• **About this exercise**: Pick every line from the data below that contains the string "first" and copy it.
:: Supplied data ::
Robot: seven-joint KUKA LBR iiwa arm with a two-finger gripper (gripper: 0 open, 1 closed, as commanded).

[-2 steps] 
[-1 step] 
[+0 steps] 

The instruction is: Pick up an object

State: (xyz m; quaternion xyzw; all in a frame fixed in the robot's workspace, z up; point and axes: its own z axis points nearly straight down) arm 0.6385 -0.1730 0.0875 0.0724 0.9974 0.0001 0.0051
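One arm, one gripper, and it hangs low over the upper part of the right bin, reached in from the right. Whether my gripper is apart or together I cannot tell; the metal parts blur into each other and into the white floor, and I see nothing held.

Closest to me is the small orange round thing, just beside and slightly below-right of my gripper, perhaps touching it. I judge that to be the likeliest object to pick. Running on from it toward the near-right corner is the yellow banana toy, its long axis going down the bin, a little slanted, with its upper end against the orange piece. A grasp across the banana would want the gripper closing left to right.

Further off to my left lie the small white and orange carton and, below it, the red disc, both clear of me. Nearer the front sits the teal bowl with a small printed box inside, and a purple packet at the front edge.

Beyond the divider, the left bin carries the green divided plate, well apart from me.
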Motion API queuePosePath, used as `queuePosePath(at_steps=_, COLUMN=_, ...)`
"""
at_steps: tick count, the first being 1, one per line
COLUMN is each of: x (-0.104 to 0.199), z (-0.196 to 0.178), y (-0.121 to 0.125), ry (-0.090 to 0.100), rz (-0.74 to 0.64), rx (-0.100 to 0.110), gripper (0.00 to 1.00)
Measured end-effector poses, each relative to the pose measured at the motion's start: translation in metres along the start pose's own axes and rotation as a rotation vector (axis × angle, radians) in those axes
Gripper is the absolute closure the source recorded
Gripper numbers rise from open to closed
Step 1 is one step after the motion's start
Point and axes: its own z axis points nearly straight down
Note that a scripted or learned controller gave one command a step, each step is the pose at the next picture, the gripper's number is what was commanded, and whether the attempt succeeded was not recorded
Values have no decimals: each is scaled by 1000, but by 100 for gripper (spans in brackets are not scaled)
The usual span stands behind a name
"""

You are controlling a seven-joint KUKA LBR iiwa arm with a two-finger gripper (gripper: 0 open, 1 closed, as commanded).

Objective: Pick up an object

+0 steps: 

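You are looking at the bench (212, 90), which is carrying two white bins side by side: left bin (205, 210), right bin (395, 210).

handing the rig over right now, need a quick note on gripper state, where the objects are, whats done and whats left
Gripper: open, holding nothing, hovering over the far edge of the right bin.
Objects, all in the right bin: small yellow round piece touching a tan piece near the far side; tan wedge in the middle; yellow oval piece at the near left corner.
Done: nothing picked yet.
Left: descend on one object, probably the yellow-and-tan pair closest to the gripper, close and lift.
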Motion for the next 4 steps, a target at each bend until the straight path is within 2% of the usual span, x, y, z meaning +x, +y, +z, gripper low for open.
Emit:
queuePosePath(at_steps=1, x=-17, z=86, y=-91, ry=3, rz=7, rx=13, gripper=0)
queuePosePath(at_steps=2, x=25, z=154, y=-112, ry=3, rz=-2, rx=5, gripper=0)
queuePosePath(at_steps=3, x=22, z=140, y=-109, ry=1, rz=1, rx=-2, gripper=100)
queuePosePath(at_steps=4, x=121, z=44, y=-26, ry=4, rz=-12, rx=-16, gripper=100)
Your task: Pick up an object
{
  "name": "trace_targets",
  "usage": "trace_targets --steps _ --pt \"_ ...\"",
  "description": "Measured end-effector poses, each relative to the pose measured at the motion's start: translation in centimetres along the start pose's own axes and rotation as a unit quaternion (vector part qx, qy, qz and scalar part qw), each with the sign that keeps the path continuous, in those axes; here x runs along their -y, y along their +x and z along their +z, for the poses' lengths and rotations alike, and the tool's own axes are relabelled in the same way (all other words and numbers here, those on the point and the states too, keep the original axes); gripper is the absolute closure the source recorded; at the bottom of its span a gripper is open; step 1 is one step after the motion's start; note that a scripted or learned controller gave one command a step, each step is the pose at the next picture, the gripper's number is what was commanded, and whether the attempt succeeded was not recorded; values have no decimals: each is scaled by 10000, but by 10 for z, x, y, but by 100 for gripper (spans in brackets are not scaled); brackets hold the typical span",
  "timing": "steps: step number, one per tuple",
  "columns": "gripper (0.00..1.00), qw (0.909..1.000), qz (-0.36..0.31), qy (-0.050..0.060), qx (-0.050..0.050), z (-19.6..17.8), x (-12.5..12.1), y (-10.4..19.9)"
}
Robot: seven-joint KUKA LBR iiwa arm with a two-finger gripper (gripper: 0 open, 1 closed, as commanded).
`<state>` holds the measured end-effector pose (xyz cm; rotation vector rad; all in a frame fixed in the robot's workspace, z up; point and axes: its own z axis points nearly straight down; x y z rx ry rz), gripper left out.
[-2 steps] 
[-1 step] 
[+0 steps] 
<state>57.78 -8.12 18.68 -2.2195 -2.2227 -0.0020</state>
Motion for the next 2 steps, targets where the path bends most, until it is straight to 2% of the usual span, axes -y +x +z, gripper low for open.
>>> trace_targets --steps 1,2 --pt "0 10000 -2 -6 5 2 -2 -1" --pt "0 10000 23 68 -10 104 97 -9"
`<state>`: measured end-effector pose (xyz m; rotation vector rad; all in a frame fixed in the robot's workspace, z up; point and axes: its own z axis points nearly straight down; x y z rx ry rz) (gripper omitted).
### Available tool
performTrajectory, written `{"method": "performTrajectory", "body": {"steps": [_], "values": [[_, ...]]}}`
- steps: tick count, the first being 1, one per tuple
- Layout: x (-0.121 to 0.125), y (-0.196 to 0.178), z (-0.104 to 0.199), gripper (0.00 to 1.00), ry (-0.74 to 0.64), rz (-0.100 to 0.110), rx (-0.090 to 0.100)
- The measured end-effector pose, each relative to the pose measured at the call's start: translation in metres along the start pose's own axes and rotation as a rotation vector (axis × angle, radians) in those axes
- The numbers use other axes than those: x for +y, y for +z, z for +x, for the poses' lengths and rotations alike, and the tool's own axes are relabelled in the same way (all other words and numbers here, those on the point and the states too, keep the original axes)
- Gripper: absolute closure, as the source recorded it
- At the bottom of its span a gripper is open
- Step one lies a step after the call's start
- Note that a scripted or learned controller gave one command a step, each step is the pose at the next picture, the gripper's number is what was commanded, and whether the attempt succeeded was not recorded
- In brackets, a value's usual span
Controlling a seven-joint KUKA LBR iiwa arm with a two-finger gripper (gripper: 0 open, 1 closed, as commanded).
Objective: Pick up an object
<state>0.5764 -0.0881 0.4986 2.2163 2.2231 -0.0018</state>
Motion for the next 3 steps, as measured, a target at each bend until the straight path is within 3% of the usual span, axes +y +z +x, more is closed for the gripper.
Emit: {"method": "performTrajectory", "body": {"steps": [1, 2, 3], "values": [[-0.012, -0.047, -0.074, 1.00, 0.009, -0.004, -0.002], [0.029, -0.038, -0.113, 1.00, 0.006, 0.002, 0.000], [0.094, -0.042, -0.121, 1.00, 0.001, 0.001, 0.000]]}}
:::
• **The answer**:
at_steps: tick count, the first being 1, one per line
- steps: tick count, the first being 1, one per tuple

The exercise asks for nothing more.